What the task requires — Reproduce the data in its entirety, exactly as supplied.

╭──

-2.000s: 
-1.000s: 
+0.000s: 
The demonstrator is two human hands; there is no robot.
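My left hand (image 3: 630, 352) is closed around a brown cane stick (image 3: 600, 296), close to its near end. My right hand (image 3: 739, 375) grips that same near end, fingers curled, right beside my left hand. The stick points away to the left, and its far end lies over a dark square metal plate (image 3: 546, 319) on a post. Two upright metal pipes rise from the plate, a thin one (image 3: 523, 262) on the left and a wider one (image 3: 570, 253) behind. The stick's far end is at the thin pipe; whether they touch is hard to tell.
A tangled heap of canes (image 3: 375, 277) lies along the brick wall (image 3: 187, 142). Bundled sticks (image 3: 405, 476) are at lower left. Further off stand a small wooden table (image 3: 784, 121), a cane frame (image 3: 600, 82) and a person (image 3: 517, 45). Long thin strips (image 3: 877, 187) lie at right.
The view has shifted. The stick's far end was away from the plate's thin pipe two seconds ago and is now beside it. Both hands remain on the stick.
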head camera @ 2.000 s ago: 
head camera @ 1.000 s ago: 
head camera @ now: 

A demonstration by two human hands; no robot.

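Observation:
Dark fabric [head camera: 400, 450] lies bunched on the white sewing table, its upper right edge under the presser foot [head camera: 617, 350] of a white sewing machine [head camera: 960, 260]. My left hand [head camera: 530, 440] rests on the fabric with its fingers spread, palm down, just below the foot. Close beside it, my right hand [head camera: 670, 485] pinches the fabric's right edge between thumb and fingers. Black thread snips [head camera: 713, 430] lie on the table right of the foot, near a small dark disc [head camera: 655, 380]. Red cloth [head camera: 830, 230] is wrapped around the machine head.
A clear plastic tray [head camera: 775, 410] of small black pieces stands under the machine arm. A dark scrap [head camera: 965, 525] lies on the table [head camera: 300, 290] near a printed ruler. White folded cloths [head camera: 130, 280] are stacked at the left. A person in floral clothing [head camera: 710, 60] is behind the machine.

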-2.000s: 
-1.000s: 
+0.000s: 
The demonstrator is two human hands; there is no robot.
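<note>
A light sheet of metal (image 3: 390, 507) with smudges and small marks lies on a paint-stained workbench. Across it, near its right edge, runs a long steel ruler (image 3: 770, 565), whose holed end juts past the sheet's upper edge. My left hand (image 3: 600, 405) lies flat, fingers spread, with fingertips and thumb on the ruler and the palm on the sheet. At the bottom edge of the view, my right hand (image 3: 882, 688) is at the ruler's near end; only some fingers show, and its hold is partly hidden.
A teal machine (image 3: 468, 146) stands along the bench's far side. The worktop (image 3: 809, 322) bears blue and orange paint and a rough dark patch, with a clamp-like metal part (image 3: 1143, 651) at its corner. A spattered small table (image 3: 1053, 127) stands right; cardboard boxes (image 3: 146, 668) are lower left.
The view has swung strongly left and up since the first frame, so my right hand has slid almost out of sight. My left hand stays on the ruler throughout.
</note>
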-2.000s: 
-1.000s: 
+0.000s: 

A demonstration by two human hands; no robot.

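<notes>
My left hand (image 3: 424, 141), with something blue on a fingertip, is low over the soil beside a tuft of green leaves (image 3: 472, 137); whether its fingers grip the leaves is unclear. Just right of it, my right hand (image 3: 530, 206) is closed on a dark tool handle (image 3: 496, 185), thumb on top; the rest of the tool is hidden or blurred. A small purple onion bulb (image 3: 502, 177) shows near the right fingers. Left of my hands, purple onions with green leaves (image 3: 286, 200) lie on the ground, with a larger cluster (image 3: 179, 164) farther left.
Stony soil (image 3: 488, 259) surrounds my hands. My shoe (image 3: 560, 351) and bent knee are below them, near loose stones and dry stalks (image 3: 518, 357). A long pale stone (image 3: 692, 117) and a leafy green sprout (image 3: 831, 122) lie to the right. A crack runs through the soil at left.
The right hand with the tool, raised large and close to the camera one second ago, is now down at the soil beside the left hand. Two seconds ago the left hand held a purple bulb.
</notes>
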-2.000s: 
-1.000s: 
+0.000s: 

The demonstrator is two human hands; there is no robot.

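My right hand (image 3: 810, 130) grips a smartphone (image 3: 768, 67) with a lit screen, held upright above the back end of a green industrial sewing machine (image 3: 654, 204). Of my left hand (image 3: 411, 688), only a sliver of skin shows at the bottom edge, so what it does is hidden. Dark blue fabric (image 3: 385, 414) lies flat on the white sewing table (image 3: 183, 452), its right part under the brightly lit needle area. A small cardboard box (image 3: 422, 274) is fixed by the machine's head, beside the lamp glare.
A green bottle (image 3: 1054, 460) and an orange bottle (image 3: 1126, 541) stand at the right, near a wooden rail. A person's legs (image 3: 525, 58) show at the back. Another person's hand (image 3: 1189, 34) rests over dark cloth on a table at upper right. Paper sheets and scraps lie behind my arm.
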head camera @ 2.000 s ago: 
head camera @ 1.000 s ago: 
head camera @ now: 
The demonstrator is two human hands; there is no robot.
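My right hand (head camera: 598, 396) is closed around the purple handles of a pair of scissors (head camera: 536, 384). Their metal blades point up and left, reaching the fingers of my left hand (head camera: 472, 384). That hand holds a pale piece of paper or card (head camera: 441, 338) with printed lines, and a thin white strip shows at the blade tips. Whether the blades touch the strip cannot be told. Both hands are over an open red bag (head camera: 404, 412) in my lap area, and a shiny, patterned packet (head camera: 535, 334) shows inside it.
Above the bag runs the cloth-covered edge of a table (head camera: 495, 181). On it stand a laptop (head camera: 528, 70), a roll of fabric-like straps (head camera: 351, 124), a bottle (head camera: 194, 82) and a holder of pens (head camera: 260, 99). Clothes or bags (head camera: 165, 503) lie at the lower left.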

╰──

Finished exercise —
-2.000s: 
-1.000s: 
+0.000s: 
The demonstrator is two human hands; there is no robot.
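My left hand (image 3: 630, 352) is closed around a brown cane stick (image 3: 600, 296), close to its near end. My right hand (image 3: 739, 375) grips that same near end, fingers curled, right beside my left hand. The stick points away to the left, and its far end lies over a dark square metal plate (image 3: 546, 319) on a post. Two upright metal pipes rise from the plate, a thin one (image 3: 523, 262) on the left and a wider one (image 3: 570, 253) behind. The stick's far end is at the thin pipe; whether they touch is hard to tell.
A tangled heap of canes (image 3: 375, 277) lies along the brick wall (image 3: 187, 142). Bundled sticks (image 3: 405, 476) are at lower left. Further off stand a small wooden table (image 3: 784, 121), a cane frame (image 3: 600, 82) and a person (image 3: 517, 45). Long thin strips (image 3: 877, 187) lie at right.
The view has shifted. The stick's far end was away from the plate's thin pipe two seconds ago and is now beside it. Both hands remain on the stick.
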head camera @ 2.000 s ago: 
head camera @ 1.000 s ago: 
head camera @ now: 

A demonstration by two human hands; no robot.

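Observation:
Dark fabric [head camera: 400, 450] lies bunched on the white sewing table, its upper right edge under the presser foot [head camera: 617, 350] of a white sewing machine [head camera: 960, 260]. My left hand [head camera: 530, 440] rests on the fabric with its fingers spread, palm down, just below the foot. Close beside it, my right hand [head camera: 670, 485] pinches the fabric's right edge between thumb and fingers. Black thread snips [head camera: 713, 430] lie on the table right of the foot, near a small dark disc [head camera: 655, 380]. Red cloth [head camera: 830, 230] is wrapped around the machine head.
A clear plastic tray [head camera: 775, 410] of small black pieces stands under the machine arm. A dark scrap [head camera: 965, 525] lies on the table [head camera: 300, 290] near a printed ruler. White folded cloths [head camera: 130, 280] are stacked at the left. A person in floral clothing [head camera: 710, 60] is behind the machine.
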
-2.000s: 
-1.000s: 
+0.000s: 
The demonstrator is two human hands; there is no robot.
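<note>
A light sheet of metal (image 3: 390, 507) with smudges and small marks lies on a paint-stained workbench. Across it, near its right edge, runs a long steel ruler (image 3: 770, 565), whose holed end juts past the sheet's upper edge. My left hand (image 3: 600, 405) lies flat, fingers spread, with fingertips and thumb on the ruler and the palm on the sheet. At the bottom edge of the view, my right hand (image 3: 882, 688) is at the ruler's near end; only some fingers show, and its hold is partly hidden.
A teal machine (image 3: 468, 146) stands along the bench's far side. The worktop (image 3: 809, 322) bears blue and orange paint and a rough dark patch, with a clamp-like metal part (image 3: 1143, 651) at its corner. A spattered small table (image 3: 1053, 127) stands right; cardboard boxes (image 3: 146, 668) are lower left.
The view has swung strongly left and up since the first frame, so my right hand has slid almost out of sight. My left hand stays on the ruler throughout.
</note>
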-2.000s: 
-1.000s: 
+0.000s: 

A demonstration by two human hands; no robot.

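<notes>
My left hand (image 3: 424, 141), with something blue on a fingertip, is low over the soil beside a tuft of green leaves (image 3: 472, 137); whether its fingers grip the leaves is unclear. Just right of it, my right hand (image 3: 530, 206) is closed on a dark tool handle (image 3: 496, 185), thumb on top; the rest of the tool is hidden or blurred. A small purple onion bulb (image 3: 502, 177) shows near the right fingers. Left of my hands, purple onions with green leaves (image 3: 286, 200) lie on the ground, with a larger cluster (image 3: 179, 164) farther left.
Stony soil (image 3: 488, 259) surrounds my hands. My shoe (image 3: 560, 351) and bent knee are below them, near loose stones and dry stalks (image 3: 518, 357). A long pale stone (image 3: 692, 117) and a leafy green sprout (image 3: 831, 122) lie to the right. A crack runs through the soil at left.
The right hand with the tool, raised large and close to the camera one second ago, is now down at the soil beside the left hand. Two seconds ago the left hand held a purple bulb.
</notes>
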-2.000s: 
-1.000s: 
+0.000s: 

The demonstrator is two human hands; there is no robot.

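My right hand (image 3: 810, 130) grips a smartphone (image 3: 768, 67) with a lit screen, held upright above the back end of a green industrial sewing machine (image 3: 654, 204). Of my left hand (image 3: 411, 688), only a sliver of skin shows at the bottom edge, so what it does is hidden. Dark blue fabric (image 3: 385, 414) lies flat on the white sewing table (image 3: 183, 452), its right part under the brightly lit needle area. A small cardboard box (image 3: 422, 274) is fixed by the machine's head, beside the lamp glare.
A green bottle (image 3: 1054, 460) and an orange bottle (image 3: 1126, 541) stand at the right, near a wooden rail. A person's legs (image 3: 525, 58) show at the back. Another person's hand (image 3: 1189, 34) rests over dark cloth on a table at upper right. Paper sheets and scraps lie behind my arm.
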head camera @ 2.000 s ago: 
head camera @ 1.000 s ago: 
head camera @ now: 
The demonstrator is two human hands; there is no robot.
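My right hand (head camera: 598, 396) is closed around the purple handles of a pair of scissors (head camera: 536, 384). Their metal blades point up and left, reaching the fingers of my left hand (head camera: 472, 384). That hand holds a pale piece of paper or card (head camera: 441, 338) with printed lines, and a thin white strip shows at the blade tips. Whether the blades touch the strip cannot be told. Both hands are over an open red bag (head camera: 404, 412) in my lap area, and a shiny, patterned packet (head camera: 535, 334) shows inside it.
Above the bag runs the cloth-covered edge of a table (head camera: 495, 181). On it stand a laptop (head camera: 528, 70), a roll of fabric-like straps (head camera: 351, 124), a bottle (head camera: 194, 82) and a holder of pens (head camera: 260, 99). Clothes or bags (head camera: 165, 503) lie at the lower left.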

With this, there is nothing more to the exercise.